++++ DATA FOR ANALYSIS ++++

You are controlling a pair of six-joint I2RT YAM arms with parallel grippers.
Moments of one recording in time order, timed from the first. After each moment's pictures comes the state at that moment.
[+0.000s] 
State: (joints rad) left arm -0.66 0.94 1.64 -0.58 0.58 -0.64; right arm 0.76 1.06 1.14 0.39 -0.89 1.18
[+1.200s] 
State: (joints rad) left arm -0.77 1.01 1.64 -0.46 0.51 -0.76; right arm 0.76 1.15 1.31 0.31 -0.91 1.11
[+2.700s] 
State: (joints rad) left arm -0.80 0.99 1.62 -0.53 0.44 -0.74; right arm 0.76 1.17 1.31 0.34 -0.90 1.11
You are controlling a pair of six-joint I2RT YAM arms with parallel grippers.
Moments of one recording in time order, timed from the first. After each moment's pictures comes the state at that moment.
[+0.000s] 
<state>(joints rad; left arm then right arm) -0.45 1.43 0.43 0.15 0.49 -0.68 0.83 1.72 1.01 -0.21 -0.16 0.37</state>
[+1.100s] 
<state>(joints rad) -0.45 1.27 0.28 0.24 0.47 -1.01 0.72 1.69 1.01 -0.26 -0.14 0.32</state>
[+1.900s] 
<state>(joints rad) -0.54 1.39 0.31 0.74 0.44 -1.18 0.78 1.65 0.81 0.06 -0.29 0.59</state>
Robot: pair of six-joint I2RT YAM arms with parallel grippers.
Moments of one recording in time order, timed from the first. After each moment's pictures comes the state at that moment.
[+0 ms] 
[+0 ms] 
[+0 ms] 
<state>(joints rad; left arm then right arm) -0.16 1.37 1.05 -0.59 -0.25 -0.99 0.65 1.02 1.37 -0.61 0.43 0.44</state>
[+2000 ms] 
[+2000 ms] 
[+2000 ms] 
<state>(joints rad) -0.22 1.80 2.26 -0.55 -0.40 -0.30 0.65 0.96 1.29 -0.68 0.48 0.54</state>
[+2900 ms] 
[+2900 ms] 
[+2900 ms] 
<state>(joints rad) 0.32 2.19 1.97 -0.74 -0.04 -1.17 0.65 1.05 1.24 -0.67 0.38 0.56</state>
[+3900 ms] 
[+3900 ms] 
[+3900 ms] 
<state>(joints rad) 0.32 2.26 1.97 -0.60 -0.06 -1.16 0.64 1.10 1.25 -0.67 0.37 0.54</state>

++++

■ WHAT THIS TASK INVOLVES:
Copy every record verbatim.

■ WRITTEN RESPONSE:
You are controlling a pair of six-joint I2RT YAM arms with parallel grippers.
Moments of one recording in time order, timed from the first. After each moment's pictures comes the state at that moment.
[+0.000s] 
State: (joints rad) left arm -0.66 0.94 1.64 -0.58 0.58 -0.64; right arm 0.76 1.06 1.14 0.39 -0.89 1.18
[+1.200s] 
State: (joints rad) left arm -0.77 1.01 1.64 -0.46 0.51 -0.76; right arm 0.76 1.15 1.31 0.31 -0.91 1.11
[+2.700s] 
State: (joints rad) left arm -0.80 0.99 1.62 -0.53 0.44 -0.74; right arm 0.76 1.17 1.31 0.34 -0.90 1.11
You are controlling a pair of six-joint I2RT YAM arms with parallel grippers.
Moments of one recording in time order, timed from the first. After each moment's pictures comes the state at that moment.
[+0.000s] 
<state>(joints rad; left arm then right arm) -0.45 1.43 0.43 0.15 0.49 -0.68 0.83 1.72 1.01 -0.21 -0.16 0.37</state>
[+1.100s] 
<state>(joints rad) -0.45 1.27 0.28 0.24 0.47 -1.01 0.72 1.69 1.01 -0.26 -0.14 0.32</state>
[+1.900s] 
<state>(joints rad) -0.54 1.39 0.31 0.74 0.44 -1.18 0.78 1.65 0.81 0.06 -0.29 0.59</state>
Robot: pair of six-joint I2RT YAM arms with parallel grippers.
Moments of one recording in time order, timed from the first. After each moment's pictures comes the state at that moment.
[+0 ms] 
[+0 ms] 
[+0 ms] 
<state>(joints rad; left arm then right arm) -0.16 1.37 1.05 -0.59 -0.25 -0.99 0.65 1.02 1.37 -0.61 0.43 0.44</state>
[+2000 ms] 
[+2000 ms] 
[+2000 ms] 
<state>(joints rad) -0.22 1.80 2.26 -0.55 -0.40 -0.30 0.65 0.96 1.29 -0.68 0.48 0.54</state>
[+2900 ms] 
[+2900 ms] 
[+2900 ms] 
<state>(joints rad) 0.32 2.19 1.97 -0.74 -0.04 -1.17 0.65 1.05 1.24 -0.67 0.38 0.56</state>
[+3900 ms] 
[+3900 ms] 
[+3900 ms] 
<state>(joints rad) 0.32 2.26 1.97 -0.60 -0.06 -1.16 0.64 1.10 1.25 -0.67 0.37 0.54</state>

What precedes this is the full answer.